### Activity
Using the data below, copy every line that contains the word "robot".

Records from a data collection:
==================================================

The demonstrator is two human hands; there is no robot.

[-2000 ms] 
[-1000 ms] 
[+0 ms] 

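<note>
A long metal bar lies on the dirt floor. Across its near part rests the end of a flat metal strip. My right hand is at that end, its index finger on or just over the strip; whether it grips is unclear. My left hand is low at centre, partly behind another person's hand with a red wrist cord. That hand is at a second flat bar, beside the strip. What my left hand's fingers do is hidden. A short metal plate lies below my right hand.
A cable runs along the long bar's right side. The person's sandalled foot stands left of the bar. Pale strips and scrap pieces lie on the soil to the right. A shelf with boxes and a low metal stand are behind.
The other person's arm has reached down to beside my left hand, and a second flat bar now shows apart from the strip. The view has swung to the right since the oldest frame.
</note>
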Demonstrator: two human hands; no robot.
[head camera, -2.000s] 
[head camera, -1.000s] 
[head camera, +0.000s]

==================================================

### Answer section
The demonstrator is two human hands; there is no robot.
Demonstrator: two human hands; no robot.

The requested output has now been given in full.